А пока надо помнить о главном – помнить и не давать заслонить его тому, что вызвано пока лишь глубинным невежеством трудовых масс, в котором намеренно держали его самодержавие, помещики и капиталисты. После победы широко распахнутся двери школ для всех, образование хлынет в массы, и они станут другими.

Они привыкли верить ему, своему учителю, и его вера передавалась им. Тем более их отряд был переброшен срочно на другой фронт, и нависшая над моим отцом опасность, заставлявшая их почти месяц на всякий случай спать по очереди миновала, так как отряд был переформирован.

– Самое трудное для твоего отца и Беллочкиного мужа произошло в 37-м году, в “ежовщину”: Евгений Павлович был арестован как “враг народа”, и его расстреляли. В числе очень многих, но в его виновность они оба не верили: считали, что в его отношении произошла трагическая ошибка, – продолжала Фрума Наумовна. – Хотя, как Беллочка призналась, в отношении других они сразу так не считали.

 

Что ж, мне осуждать собственного отца за это трудно. Слишком хорошо знаю, как трудно поверить в истину несмотря ни на какие факты: по себе, по ближайшим друзьям. Несмотря на события, свидетелями которых мы сами уже были: режущую сознание кажущимся идиотизмом борьбу с “космополитами”, “борьбу с засорением кадров” – увольнениями евреев с работы, закрытию Еврейского театра и газеты “Эйникайт”, аресту еврейских поэтов и писателей, таинственной гибели Михоэлса. И, наконец, страшному пятьдесят третьему, лишь чудом не закончившимся катастрофой для нас. На рассказы Деда о происходившем в революцию и Гражданскую войну – участника их; на то, что поведал отец Игоря – один из многих жертв Сталинского режима.

  Да: мы знали то, что происходило у нас на глазах, верили тому, что говорил Дед, что поведал Михаил Степанович. И  все-таки, до конца никак не укладывалось в сознании, у меня даже после того выступления Хрущева, что не был “товарищ Сталин” таким, каким приучили нас с самого раннего детства считать его. Прежний “светлый образ любимого вождя” как-то только отделился от реального, но полностью исчез не сразу.

А папа – я мысленно в тот момент назвал его именно так, хотя с этим словом у меня был все последние годы связан не он, мой отец, а отец Марины, тесть мой – жил в начале того времени, полного надежд на светлое будущее, за которого совсем молодым ушел он воевать. Были у него и потом основания считать, что сбываются его надежды: и он, и ближайший друг его, а потом муж его сестры, и она сама – все трое получили высшее образование. Наверно, доживи он до сегодняшних дней, еще тверже мог бы считать так, зная, чего достиг его сын – и продолжать верить в идеалы своей юности.
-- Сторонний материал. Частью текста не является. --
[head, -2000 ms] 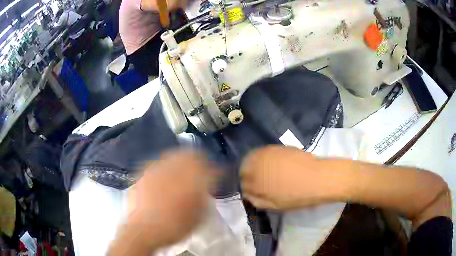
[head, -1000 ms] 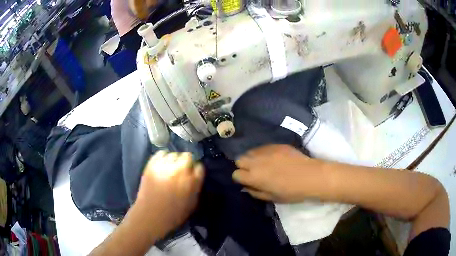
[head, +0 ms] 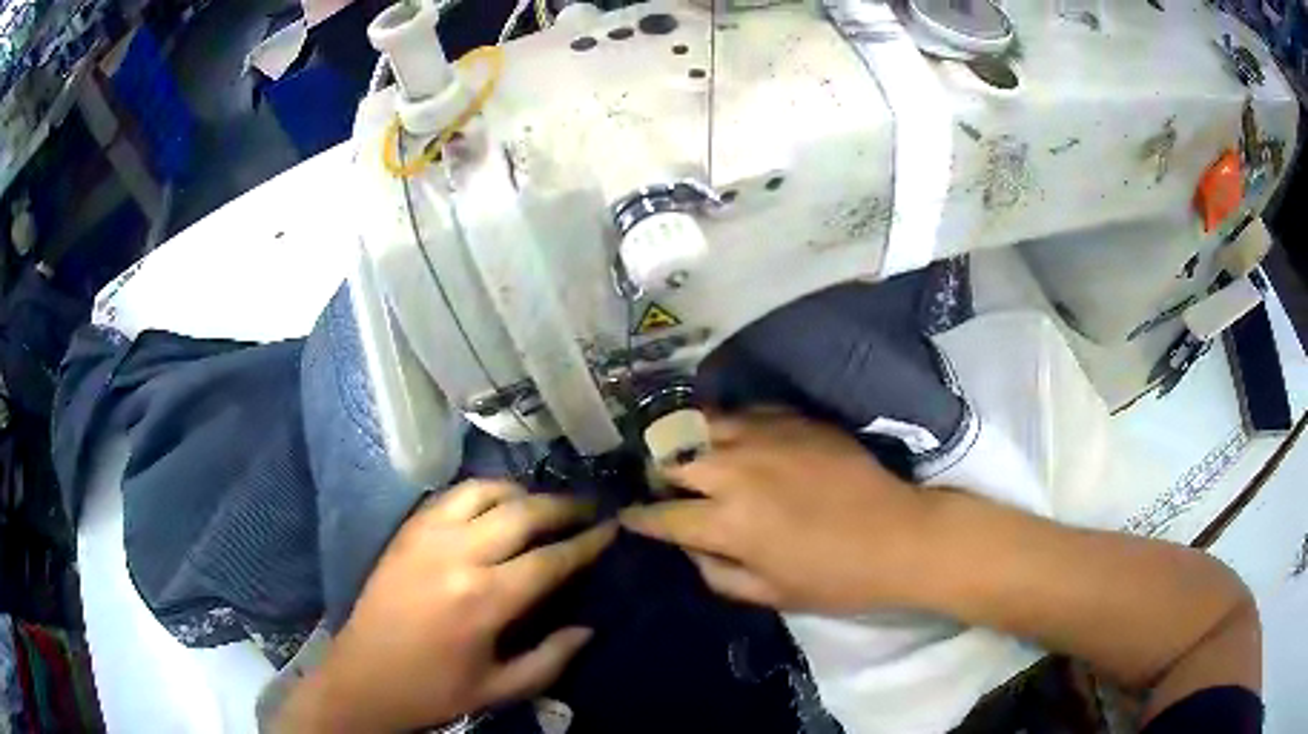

Когда я сбивчиво поделился с Исааком этими мыслями, он сказал, что нечто подобное уже говорил ему давно, кажется, в еще в 67-м году, Саша. Он сам это понимал с трудом: социализмом никогда не увлекался.

По его мнению, система эта внутренне порочна: стремление “справедливо” распределить общий пирог поровну приводит лишь к уменьшению самого этого пирога, так как игнорирует стимул каждого больше трудиться для себя и именно поэтому больше производить. Но заманчивый лозунг “всеобщей справедливости” сработал: увлек многих. Для этого были и основания: безудержная эксплуатация наемных тружеников до того времени, когда, сорганизовавшись, смогли они мирным законным образом ограничить её.

 

Я не мог с ним не согласиться: рассказал то, что пришло в голову нам, мне и Игорю, когда, наслушавшись разговоров сыновей наших об их любимом программировании, загорелись желанием хоть сколько-то освоить его. Как оказалось, что программы, написанные нами, работали только после того, как специальная программа, компилятор или транслятор, переводила в машинный язык, использовавший лишь нули и единицы, который компьютер понимал. Но и сам компилятор понимал не всё: если что-то в программе написать не по правилам,  он, не поняв, не сработает: выдаст сообщение о “синтаксической ошибке”.

А если эти  “синтаксические ошибки”, чаще всего просто опечатки, в программе отсутствуют, программа будет благополучно переведена в машинный язык и заработает: компьютер будет следовать точным инструкциям программиста и делать именно то, что ему велено делать. Однако, результат при этом может получаться неожиданно не тот, какой мы ожидаем. Потому, что в программе может быть ошибка другого рода, которую компилятор спокойно пропустит – “логическая ошибка”, своего рода неправильная формула, не соответствующая поставленной задаче.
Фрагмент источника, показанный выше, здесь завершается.